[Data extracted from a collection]
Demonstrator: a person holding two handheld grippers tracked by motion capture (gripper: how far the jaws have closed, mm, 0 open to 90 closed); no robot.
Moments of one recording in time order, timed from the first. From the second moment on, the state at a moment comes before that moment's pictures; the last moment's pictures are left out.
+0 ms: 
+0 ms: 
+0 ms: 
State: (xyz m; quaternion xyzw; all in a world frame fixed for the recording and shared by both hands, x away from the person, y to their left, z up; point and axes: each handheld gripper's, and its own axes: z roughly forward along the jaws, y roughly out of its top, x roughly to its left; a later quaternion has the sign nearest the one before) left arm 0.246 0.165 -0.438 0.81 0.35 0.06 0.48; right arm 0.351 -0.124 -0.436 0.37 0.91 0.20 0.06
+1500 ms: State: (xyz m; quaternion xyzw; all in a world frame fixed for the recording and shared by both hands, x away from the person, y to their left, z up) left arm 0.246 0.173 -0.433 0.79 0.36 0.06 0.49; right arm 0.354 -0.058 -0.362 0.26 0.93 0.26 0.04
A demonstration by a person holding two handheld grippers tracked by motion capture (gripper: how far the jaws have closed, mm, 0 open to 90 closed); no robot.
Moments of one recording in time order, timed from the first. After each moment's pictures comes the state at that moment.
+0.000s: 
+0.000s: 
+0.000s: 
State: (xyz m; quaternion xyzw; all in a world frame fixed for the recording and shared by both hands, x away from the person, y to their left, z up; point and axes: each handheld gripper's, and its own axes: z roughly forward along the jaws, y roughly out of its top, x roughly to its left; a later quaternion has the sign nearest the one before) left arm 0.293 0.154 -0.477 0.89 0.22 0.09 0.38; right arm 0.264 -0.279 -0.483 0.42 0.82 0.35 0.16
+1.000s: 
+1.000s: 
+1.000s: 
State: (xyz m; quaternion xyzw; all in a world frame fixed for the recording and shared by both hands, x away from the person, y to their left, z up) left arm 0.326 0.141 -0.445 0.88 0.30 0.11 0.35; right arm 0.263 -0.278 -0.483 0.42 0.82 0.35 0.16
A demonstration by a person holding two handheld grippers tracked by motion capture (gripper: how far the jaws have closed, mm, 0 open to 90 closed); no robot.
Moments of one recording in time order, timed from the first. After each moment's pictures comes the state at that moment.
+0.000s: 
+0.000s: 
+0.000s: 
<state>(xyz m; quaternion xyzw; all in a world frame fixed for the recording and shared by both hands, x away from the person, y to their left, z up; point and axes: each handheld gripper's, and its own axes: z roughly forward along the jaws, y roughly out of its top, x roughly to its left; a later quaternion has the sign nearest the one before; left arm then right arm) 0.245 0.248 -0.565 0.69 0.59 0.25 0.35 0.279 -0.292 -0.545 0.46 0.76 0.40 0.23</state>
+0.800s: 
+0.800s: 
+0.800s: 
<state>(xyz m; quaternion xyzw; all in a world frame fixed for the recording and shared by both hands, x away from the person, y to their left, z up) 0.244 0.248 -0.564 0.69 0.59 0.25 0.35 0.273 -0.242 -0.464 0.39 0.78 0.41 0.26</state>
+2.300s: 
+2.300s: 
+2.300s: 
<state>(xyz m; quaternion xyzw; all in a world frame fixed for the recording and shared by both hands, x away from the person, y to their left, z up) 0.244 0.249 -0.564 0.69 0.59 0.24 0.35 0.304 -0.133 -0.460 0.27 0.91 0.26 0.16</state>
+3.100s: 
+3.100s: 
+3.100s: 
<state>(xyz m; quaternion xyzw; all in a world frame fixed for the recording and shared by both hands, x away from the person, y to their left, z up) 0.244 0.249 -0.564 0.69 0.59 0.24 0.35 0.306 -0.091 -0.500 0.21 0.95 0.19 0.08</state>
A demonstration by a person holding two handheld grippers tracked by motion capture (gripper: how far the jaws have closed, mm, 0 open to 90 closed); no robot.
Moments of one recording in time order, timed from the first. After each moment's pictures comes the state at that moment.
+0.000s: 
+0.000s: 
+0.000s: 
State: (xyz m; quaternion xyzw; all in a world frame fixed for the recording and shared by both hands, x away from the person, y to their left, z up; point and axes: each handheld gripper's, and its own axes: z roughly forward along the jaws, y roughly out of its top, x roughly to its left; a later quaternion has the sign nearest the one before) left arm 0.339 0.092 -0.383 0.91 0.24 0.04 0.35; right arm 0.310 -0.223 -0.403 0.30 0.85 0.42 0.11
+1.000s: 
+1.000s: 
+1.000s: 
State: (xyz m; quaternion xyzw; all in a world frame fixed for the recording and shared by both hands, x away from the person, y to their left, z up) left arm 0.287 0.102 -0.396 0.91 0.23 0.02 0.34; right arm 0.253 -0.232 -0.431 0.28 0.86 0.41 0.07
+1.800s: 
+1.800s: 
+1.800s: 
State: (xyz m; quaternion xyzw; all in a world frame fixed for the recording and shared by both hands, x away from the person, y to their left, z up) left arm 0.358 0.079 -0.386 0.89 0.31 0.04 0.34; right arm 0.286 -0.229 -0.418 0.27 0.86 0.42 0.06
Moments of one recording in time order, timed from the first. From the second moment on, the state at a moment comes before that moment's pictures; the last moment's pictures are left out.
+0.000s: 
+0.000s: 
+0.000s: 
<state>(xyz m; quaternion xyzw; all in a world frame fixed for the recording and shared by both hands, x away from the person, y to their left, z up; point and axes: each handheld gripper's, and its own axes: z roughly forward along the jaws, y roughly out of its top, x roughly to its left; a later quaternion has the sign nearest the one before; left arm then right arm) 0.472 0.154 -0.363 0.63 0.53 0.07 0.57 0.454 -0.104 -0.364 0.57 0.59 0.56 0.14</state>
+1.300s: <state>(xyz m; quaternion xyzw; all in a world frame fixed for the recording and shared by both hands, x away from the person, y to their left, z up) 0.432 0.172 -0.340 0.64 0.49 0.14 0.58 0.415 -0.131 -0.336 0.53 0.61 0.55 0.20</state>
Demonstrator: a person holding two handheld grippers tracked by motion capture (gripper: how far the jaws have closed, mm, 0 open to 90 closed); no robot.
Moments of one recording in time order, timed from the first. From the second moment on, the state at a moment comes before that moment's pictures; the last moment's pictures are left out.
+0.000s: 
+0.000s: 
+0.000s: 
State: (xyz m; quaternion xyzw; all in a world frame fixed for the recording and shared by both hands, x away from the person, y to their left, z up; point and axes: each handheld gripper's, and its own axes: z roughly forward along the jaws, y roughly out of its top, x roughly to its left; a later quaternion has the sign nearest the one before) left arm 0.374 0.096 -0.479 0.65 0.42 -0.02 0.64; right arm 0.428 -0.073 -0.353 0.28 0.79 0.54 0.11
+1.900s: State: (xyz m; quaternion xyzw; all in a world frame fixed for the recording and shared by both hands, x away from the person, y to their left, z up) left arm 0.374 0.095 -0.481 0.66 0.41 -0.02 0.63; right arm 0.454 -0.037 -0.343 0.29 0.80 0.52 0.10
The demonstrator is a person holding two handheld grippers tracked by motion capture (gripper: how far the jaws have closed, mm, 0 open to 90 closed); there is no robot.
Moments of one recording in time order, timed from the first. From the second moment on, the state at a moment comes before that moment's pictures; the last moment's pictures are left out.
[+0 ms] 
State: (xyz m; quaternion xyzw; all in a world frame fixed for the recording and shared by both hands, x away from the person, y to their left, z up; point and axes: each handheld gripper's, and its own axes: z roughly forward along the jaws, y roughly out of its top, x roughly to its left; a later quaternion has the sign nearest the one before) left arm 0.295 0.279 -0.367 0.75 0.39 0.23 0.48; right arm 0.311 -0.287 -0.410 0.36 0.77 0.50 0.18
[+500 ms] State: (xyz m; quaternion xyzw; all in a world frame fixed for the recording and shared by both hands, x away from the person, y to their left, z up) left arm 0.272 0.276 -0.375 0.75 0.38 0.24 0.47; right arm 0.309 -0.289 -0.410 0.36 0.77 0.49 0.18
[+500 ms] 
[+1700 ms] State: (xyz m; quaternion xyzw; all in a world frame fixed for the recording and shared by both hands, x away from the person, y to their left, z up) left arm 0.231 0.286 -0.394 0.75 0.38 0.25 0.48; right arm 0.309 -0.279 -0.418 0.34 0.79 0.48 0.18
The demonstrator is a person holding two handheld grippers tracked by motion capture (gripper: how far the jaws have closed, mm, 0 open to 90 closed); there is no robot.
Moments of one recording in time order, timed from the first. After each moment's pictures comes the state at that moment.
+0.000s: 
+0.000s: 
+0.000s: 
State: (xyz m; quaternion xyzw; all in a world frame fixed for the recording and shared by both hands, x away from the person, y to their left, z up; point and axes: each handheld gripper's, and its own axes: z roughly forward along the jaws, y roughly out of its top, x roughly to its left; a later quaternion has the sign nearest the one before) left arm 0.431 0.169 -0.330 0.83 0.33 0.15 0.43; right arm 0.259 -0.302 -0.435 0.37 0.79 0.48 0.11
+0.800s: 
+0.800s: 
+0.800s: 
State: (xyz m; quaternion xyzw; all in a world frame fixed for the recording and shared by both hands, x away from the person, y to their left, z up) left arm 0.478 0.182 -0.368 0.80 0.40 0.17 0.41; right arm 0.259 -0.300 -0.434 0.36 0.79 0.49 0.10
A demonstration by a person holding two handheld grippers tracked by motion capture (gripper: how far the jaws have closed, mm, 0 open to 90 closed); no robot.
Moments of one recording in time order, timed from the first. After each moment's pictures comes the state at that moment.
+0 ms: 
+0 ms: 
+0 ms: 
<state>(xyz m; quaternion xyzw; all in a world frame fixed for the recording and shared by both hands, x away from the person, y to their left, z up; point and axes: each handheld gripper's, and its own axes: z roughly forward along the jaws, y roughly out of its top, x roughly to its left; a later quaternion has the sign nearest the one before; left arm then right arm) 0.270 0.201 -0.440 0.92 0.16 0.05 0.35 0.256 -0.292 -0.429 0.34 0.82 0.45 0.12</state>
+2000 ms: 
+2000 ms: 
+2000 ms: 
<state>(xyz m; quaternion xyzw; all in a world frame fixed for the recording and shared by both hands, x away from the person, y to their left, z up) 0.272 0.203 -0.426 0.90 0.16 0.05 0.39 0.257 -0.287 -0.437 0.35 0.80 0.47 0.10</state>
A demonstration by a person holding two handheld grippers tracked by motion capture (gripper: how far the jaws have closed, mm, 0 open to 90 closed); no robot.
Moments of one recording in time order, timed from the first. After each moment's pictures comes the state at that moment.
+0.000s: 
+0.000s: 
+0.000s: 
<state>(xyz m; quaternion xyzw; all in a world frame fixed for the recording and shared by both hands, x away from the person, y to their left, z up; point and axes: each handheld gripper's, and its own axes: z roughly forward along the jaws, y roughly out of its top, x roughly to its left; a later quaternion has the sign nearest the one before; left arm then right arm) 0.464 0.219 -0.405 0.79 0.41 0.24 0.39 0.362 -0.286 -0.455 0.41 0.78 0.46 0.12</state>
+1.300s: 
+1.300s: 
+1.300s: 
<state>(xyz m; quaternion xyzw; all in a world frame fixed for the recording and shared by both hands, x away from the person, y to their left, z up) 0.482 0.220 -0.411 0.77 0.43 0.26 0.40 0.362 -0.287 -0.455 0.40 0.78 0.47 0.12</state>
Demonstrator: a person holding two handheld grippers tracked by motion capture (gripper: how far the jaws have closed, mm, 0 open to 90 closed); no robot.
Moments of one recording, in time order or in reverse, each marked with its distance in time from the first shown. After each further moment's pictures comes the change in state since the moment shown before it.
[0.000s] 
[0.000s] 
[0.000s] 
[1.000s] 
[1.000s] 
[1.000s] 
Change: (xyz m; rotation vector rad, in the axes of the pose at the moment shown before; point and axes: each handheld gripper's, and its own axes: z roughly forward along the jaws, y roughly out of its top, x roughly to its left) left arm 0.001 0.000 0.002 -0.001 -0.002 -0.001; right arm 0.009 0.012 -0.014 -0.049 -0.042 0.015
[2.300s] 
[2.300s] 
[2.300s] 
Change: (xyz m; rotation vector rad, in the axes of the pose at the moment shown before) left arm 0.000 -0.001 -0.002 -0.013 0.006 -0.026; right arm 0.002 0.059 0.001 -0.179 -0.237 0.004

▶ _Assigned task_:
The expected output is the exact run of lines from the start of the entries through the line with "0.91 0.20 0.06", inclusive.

▶ _Result below_:
Demonstrator: a person holding two handheld grippers tracked by motion capture (gripper: how far the jaws have closed, mm, 0 open to 90 closed); no robot.
Moments of one recording in time order, timed from the first. From the second moment on, the state at a moment comes before that moment's pictures; the last moment's pictures are left out.
+0 ms: 
+0 ms: 
+0 ms: 
State: (xyz m; quaternion xyzw; all in a world frame fixed for the recording and shared by both hands, x away from the person, y to their left, z up; point and axes: each handheld gripper's, and its own axes: z roughly forward along the jaws, y roughly out of its top, x roughly to its left; a later quaternion has the sign nearest the one before) left arm 0.246 0.165 -0.438 0.81 0.35 0.06 0.48; right arm 0.351 -0.124 -0.436 0.37 0.91 0.20 0.06

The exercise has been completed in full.